Because hydrofluorocarbons (HFCs) do not deplete the ozone layer, they are becoming popular substitutes for chlorofluorocarbons (CFCs) and hydrochlorofluorocarbons (HCFCs) for use as heat transfer agents, blowing agents, and propellants. HFCs are typically prepared by fluorinating a chlorinated organic compound with a fluorination agent such as hydrogen fluoride in the presence of a fluorination catalyst. This reaction may be conducted in either the liquid or gas phase. Generally, the liquid phase fluorination is preferred because the reaction is controlled at relatively lower temperatures which results in less by-product formation due to decomposition.
Liquid phase fluorination, however, uses and generates corrosive compounds, such as, for example, hydrogen fluoride, hydrogen chloride, and catalysts, which form superacids. These superacids tend to corrode the reactor in which the reaction is conducted, even reactors comprised of corrosion-resistant materials such as Inconel 600, NAR25-50MII, Hastelloy C, Hastelloy G-30, duplex stainless steel, and Hastelloy C-22. Corrosion of the reactor compromises the structural integrity of the reactor and reduces its useful life. Therefore, a need to minimize reactor corrosion exists.
One method of reducing such corrosion is taught in Japanese Kokai Patent Application Publication No. 233102(1995). In this publication, a method is disclosed for the liquid phase fluorination of a chlorinated organic compound in a reactor made or lined with a fluorine resin. The method involves gaseous feeds of hydrogen fluoride and chlorinated organic compound. Because the process is restricted to gaseous feed streams, it is limited in the type of HFCs it can produce. Chlorinated organic compounds having two or more carbon atoms tend to decompose before reaching their gaseous state. For example, pentachloropropane tends to decompose significantly at temperature greater than 90.degree. C. while its boiling point is about 190.degree. C. Thus, as a practical matter, the process disclosed in this publication can only be used to produce fluorinated methanes.
The aforementioned Japanese publication also states that when heat transfer through the reactor is necessary, which is usually the case in liquid phase fluorination, the fluorine resin liner should be applied using a molding method. The only molding method identified therein is rotary-baked molding.

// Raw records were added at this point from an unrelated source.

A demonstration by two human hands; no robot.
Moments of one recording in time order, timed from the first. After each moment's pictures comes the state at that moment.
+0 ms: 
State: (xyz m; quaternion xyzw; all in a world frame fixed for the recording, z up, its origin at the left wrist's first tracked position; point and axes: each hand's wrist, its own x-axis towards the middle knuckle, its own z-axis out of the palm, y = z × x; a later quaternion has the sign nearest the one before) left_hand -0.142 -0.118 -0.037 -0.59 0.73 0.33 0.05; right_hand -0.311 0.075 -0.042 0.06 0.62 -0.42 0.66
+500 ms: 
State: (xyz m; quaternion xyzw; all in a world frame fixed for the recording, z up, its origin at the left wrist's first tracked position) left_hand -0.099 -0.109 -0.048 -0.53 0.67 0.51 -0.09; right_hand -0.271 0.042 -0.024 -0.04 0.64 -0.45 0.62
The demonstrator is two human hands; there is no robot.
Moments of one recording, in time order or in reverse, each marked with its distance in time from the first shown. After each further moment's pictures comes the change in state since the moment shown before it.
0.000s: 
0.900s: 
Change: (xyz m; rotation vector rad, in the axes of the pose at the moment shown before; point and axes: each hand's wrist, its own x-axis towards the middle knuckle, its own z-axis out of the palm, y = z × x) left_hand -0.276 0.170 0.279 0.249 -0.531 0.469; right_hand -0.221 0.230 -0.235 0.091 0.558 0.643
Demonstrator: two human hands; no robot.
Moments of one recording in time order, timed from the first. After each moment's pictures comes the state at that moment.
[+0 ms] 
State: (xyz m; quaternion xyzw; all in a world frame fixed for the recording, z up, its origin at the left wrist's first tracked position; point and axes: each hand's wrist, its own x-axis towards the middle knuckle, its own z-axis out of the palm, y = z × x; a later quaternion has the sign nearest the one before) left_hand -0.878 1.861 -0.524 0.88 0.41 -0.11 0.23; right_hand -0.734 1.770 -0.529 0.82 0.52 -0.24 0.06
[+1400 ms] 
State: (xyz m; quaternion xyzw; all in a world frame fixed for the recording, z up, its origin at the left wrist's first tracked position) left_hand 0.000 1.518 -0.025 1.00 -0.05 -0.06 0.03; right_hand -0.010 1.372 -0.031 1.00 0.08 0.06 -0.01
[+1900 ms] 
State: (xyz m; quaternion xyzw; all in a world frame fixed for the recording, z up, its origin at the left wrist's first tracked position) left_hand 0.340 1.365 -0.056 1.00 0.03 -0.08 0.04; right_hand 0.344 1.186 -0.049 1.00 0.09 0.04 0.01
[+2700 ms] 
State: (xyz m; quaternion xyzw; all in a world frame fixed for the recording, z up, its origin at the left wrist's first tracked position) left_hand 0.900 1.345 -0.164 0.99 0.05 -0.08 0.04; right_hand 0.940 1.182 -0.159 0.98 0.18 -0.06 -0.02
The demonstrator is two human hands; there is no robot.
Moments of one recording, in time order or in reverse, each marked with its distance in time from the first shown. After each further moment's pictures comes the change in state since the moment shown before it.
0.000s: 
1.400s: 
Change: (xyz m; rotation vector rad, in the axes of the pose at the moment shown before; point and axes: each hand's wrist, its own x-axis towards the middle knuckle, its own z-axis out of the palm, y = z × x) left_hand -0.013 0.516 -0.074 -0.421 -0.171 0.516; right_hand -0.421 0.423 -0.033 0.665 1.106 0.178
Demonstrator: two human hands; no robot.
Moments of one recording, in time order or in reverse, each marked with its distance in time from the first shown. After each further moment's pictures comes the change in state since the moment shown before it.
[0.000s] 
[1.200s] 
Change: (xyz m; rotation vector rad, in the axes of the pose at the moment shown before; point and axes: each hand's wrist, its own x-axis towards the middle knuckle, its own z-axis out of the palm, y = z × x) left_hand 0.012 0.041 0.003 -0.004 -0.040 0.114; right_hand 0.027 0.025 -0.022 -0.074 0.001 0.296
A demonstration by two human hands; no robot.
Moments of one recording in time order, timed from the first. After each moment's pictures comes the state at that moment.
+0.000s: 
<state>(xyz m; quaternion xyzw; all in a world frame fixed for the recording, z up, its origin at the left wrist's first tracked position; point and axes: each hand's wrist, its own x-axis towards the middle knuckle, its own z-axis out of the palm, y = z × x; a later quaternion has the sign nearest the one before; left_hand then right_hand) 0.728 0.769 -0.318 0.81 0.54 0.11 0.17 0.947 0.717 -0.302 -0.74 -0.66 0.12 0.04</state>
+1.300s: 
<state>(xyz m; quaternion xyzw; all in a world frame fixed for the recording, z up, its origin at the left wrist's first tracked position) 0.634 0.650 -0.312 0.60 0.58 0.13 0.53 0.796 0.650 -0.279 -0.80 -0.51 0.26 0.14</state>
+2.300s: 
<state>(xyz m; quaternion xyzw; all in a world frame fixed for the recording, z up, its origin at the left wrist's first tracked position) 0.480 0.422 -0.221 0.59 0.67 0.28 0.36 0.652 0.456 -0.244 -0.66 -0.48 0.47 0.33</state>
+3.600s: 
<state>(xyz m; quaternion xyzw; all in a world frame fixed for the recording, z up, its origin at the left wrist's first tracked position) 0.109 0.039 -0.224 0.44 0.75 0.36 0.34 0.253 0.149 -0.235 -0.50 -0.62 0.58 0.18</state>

Generally, reactors having a molded liner, such as a rotary-baked or sprayed-on liner, are not suitable for large-scale commercial production. Reactors having such liners must be baked in large kilns or ovens, which are expensive and frequently unavailable. Indeed, fitting a large reactor, for example, greater than about a 1,000 gallons, with a baked liner is impractical.
A molded liner not only imposes practical limitations on the reactor, but also introduces structural limitations. It has been found that molded liners tend to be permeable and, under high pressures and over time, reactants tend to penetrate the liner and develop pressure between the liner and the reactor wall. This pressure causes the liner to blister, and eventually the liner comes loose. The problem of liner penetration is exacerbated by the absence of weep holes in a molded-liner reactor. Ordinarily, weep holes allow reactants that penetrate the liner to escape from the reactor. A molded liner, however, generally cannot be used in a reactor with weep holes. When applying a molded liner, a fluid fluoropolymer is applied to the reactor wall, and, thus, holes in the reactor wall will result in holes in the molded liner. Holes in the liner obviously compromise the reactor's ability to be pressurized. Therefore, while a rotary-baked, fluorine-resin liner may minimize reactor corrosion, its structural limitations nevertheless limit the reactor's useful life.
Therefore, a need exists for a commercially viable method of producing a wide range of HFCs while minimizing reactor corrosion. The present invention fulfills this need among others.